What is the delta Hvap of a liquid that has a vapor pressure of 612 torr at 77.6 degrees C and a boiling point of 94.9 degrees C at 1 atm

To determine the delta Hvap (heat of vaporization) of a liquid, you need to know its vapor pressure at a particular temperature and its boiling point at standard atmospheric pressure (1 atm).

Given:
Vapor pressure at 77.6 degrees C = 612 torr
Boiling point at 1 atm = 94.9 degrees C

To calculate the delta Hvap, follow these steps:

Step 1: Convert the given vapor pressure to atm.
To convert torr to atm, divide the value by 760.
Thus, the vapor pressure at 77.6 degrees C becomes 612/760 = 0.805 atm.

Step 2: Calculate the difference in temperature.
The difference in temperature is the boiling point at 1 atm minus the temperature at which the vapor pressure was given:
94.9 degrees C - 77.6 degrees C = 17.3 degrees C.

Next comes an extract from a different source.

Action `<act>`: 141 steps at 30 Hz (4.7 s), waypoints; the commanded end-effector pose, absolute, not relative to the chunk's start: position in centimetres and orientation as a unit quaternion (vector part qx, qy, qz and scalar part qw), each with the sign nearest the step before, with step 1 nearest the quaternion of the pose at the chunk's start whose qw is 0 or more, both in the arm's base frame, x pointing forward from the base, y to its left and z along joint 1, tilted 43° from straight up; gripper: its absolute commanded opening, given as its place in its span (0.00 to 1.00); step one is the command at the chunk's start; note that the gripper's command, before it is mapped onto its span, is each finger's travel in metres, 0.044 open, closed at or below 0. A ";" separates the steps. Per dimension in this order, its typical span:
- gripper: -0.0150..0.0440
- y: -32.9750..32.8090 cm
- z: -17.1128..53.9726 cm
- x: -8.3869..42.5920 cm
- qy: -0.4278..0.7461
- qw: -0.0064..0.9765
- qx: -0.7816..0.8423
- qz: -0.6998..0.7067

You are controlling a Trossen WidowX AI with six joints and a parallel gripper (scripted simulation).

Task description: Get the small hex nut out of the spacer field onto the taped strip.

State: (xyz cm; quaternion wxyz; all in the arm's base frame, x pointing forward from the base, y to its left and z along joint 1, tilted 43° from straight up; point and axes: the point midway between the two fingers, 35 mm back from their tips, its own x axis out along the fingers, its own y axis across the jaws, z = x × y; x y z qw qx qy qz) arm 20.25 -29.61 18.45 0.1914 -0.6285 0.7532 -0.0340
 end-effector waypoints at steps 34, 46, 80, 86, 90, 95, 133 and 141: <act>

Step 3: Use the Clapeyron equation to calculate the delta Hvap:
The Clapeyron equation is: ln(P1/P2) = (-delta Hvap / R) * (1/T1 - 1/T2), where:
P1 = vapor pressure at the known temperature (0.805 atm)
P2 = vapor pressure at the boiling point at 1 atm (1 atm)
T1 = known temperature (77.6 degrees C + 273.15) in Kelvin
T2 = boiling point at 1 atm (94.9 degrees C + 273.15) in Kelvin
R = universal gas constant (8.314 J/(mol·K))

Step 4: Rearrange the equation to solve for delta Hvap:
delta Hvap = -R * (1/T1 - 1/T2) * ln(P1/P2)

Calculating the values:
T1 = 77.6 degrees C + 273.15 = 350.75 K
T2 = 94.9 degrees C + 273.15 = 368.05 K

Plugging in the values:
delta Hvap = -8.314 J/(mol·K) * (1/350.75 K - 1/368.05 K) * ln(0.805/1)

Solving the equation will give you the delta Hvap in J/mol.